Start of GIVEN DATA
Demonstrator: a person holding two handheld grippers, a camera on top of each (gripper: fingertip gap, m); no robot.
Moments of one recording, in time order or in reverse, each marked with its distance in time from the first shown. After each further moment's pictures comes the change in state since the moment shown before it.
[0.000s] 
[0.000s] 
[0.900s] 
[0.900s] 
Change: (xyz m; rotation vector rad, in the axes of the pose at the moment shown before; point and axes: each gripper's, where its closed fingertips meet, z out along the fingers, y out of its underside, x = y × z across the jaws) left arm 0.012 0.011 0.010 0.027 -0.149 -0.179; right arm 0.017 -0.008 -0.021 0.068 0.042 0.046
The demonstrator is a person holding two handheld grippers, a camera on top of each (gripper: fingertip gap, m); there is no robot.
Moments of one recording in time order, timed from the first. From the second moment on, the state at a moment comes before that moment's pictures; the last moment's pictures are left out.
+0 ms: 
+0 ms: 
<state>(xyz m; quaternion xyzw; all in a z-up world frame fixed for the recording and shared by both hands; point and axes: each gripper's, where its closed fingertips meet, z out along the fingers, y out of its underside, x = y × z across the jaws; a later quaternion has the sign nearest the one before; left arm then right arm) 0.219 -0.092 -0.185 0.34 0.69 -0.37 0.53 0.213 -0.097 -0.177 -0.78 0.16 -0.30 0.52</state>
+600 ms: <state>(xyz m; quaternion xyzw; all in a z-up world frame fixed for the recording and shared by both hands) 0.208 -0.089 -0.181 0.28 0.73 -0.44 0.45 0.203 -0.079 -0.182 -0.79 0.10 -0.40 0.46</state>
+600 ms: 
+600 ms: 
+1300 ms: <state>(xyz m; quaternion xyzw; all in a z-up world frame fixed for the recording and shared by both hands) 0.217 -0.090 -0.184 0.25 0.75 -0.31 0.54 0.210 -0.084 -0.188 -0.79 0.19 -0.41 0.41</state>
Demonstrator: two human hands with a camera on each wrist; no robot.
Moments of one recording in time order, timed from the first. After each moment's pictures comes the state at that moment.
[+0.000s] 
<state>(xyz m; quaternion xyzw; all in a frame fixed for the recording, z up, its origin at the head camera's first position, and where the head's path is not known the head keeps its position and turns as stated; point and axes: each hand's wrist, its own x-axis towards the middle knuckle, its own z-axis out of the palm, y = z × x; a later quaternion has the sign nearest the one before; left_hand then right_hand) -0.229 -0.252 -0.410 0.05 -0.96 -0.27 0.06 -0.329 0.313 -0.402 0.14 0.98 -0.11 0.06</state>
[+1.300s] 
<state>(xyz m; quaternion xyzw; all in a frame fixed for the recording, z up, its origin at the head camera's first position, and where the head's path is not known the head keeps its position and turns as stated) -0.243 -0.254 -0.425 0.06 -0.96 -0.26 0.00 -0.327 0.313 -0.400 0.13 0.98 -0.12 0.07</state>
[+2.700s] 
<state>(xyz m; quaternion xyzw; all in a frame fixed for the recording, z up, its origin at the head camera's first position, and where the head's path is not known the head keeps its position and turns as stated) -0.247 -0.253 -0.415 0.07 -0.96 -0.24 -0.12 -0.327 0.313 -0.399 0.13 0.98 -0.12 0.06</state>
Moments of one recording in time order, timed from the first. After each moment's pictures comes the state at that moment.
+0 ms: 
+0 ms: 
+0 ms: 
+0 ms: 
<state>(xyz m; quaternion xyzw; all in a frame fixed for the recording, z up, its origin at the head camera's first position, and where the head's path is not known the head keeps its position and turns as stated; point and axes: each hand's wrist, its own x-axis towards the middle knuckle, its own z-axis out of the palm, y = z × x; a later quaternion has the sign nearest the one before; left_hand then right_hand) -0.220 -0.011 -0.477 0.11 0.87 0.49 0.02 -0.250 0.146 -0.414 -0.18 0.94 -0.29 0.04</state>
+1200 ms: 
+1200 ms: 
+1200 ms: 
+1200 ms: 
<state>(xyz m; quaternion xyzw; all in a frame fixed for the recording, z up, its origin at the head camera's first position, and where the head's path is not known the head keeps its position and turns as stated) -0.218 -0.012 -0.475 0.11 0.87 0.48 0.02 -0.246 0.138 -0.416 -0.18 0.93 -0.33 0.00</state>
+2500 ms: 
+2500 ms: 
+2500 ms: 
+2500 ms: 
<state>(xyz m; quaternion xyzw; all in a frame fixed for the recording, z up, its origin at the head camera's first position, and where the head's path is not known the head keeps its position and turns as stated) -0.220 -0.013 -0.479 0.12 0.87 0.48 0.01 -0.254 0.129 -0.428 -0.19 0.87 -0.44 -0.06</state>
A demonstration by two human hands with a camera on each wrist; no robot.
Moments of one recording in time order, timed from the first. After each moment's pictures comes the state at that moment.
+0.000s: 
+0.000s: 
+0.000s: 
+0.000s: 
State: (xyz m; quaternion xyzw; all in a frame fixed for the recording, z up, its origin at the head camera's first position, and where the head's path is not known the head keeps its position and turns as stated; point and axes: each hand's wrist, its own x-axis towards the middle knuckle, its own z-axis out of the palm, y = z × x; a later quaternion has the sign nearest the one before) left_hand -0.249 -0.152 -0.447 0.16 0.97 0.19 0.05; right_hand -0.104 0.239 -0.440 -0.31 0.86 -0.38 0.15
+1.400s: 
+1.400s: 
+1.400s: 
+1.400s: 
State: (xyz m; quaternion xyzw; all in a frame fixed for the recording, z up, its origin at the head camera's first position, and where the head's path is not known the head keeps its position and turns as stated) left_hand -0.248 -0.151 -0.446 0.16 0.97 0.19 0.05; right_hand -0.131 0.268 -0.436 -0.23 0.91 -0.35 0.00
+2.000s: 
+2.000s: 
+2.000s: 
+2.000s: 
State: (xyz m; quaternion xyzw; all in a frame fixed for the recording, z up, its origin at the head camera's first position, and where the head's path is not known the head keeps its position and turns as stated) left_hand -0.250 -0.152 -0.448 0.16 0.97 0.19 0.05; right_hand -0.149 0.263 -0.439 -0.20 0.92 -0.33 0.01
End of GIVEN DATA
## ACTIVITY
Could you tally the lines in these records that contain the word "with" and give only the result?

## SOLUTION TO THE PROBLEM
3